Omitting the pictures, print every line below exactly as it stands.

BEGIN DATA SHOWN

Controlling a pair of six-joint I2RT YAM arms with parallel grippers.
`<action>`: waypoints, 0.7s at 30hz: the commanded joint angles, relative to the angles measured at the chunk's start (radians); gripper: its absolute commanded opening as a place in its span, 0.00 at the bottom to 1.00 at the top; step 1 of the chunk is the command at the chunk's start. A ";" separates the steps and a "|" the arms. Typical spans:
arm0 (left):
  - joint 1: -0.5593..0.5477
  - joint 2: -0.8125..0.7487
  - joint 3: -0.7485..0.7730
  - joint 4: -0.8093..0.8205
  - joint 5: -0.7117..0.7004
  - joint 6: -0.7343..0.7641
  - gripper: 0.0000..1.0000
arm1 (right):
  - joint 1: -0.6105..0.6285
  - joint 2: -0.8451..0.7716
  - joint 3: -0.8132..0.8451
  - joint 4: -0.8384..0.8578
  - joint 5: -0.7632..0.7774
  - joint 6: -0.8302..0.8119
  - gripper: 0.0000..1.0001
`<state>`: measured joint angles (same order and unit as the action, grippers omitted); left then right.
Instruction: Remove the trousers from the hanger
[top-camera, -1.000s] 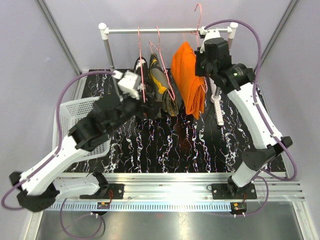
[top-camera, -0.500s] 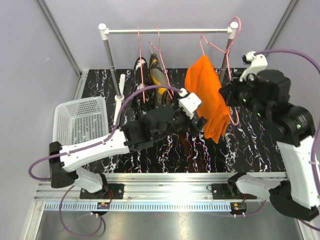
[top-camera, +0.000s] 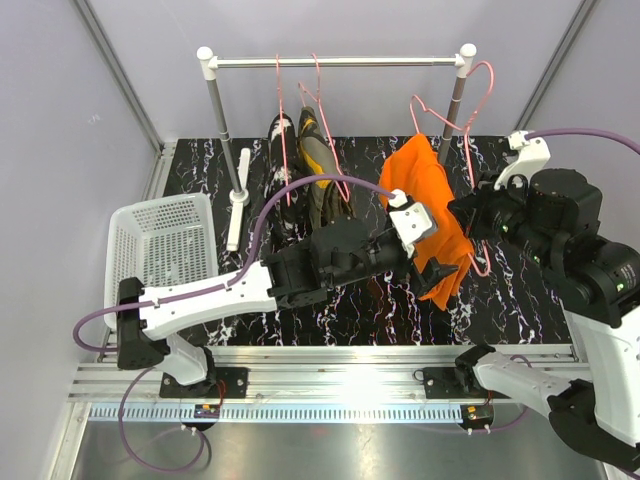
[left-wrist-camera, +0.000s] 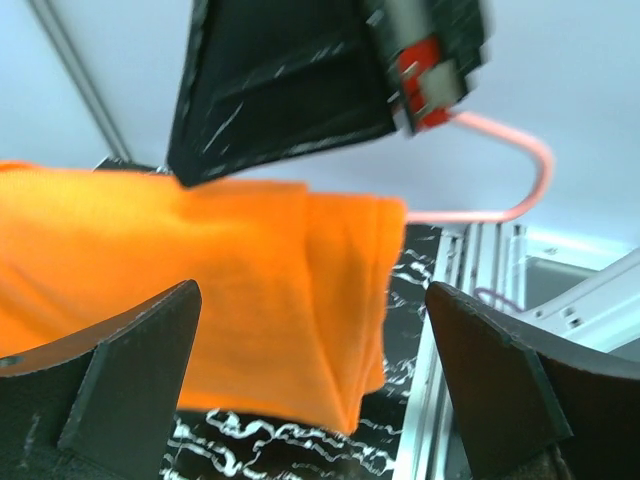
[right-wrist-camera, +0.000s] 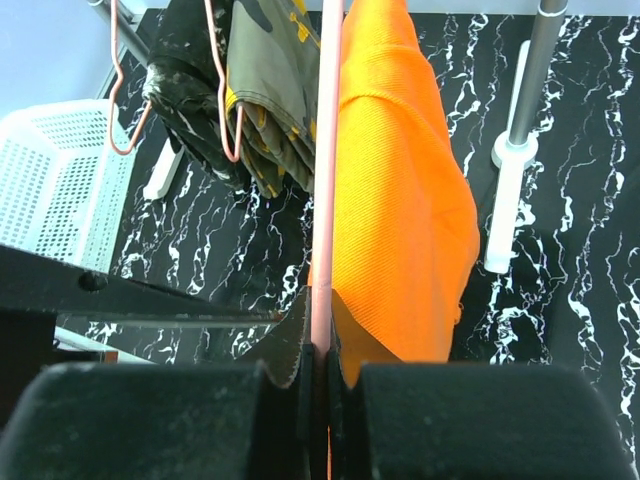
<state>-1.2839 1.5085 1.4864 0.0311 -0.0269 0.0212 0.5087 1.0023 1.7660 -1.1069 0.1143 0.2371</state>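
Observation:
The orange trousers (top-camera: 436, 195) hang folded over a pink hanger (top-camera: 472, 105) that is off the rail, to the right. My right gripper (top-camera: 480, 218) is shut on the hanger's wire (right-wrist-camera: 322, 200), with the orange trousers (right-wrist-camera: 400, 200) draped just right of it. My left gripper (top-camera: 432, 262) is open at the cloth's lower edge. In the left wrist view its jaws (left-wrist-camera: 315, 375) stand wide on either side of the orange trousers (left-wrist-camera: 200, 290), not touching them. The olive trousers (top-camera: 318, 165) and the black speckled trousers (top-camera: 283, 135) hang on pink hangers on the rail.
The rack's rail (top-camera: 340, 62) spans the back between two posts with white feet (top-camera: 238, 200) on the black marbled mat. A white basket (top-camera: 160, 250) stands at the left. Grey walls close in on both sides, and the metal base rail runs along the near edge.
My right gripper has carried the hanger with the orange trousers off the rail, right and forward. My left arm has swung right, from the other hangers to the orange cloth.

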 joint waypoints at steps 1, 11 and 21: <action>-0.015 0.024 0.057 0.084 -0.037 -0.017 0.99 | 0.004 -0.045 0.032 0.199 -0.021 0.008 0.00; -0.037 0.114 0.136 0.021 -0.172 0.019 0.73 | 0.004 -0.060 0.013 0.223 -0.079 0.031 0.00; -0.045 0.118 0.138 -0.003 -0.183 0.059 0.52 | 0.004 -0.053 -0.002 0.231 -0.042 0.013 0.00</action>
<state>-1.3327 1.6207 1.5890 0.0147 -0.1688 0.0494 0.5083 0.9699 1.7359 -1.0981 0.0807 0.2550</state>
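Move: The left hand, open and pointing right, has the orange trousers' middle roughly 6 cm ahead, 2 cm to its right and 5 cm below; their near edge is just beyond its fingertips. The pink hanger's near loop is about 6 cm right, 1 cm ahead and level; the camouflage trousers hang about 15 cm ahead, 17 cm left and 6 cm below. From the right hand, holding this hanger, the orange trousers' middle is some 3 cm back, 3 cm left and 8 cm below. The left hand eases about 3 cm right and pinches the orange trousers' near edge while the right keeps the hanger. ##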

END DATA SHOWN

» **ANSWER AREA**
Controlling a pair of six-joint I2RT YAM arms with parallel grippers.
`<action>`: waypoints, 0.7s at 30hz: the commanded joint angles, relative to the angles measured at the chunk's start (radians); gripper: its absolute commanded opening as a place in its span, 0.00 at the bottom to 1.00 at the top; step 1 of the chunk is the command at the chunk's start. A ";" separates the steps and a "|" the arms. Typical spans:
arm0 (left):
  - joint 1: -0.5593..0.5477
  - joint 2: -0.8125..0.7487
  - joint 3: -0.7485..0.7730
  - joint 4: -0.8093..0.8205
  - joint 5: -0.7117..0.7004
  - joint 6: -0.7343..0.7641
  - gripper: 0.0000..1.0000
arm1 (right):
  - joint 1: -0.6105..0.6285
  - joint 2: -0.8451..0.7716
  - joint 3: -0.8132..0.8451
  - joint 4: -0.8384..0.8578
  - joint 5: -0.7632..0.7774
  - joint 6: -0.8302..0.8119
  - gripper: 0.0000..1.0001
`<state>`: measured joint angles (same order and unit as the action, grippers omitted); left then right.
Instruction: Remove the trousers from the hanger
[top-camera, -1.000s] 
[top-camera, -0.500s] 
[top-camera, +0.000s] 
[left-wrist-camera, +0.000s] 
[right-wrist-camera, +0.000s] 
<state>-1.2839 1.5085 1.4864 0.0311 -0.0269 0.0212 0.5087 1.0023 1.7660 -1.1069 0.1143 0.2371</state>
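Observation:
The orange trousers (top-camera: 436, 195) hang folded over a pink hanger (top-camera: 472, 105) that is off the rail, to the right. My right gripper (top-camera: 480, 218) is shut on the hanger's wire (right-wrist-camera: 322, 200), with the orange trousers (right-wrist-camera: 400, 200) draped just right of it. My left gripper (top-camera: 432, 262) is open at the cloth's lower edge. In the left wrist view its jaws (left-wrist-camera: 315, 375) stand wide on either side of the orange trousers (left-wrist-camera: 200, 290), not touching them. The olive trousers (top-camera: 318, 165) and the black speckled trousers (top-camera: 283, 135) hang on pink hangers on the rail.
The rack's rail (top-camera: 340, 62) spans the back between two posts with white feet (top-camera: 238, 200) on the black marbled mat. A white basket (top-camera: 160, 250) stands at the left. Grey walls close in on both sides, and the metal base rail runs along the near edge.
My right gripper has carried the hanger with the orange trousers off the rail, right and forward. My left arm has swung right, from the other hangers to the orange cloth.
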
 joint waypoints at steps 1, 11 and 21: <action>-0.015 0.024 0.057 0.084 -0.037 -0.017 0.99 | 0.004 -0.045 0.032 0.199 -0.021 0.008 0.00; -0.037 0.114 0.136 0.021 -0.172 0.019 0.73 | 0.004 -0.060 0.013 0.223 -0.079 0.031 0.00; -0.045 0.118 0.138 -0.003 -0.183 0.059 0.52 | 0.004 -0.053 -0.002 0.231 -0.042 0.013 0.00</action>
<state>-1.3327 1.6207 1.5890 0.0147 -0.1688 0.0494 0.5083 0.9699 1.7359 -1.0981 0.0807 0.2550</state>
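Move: The left hand, open and pointing right, has the orange trousers' middle roughly 6 cm ahead, 2 cm to its right and 5 cm below; their near edge is just beyond its fingertips. The pink hanger's near loop is about 6 cm right, 1 cm ahead and level; the camouflage trousers hang about 15 cm ahead, 17 cm left and 6 cm below. From the right hand, holding this hanger, the orange trousers' middle is some 3 cm back, 3 cm left and 8 cm below. The left hand eases about 3 cm right and pinches the orange trousers' near edge while the right keeps the hanger. ##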

There is nothing further in this answer.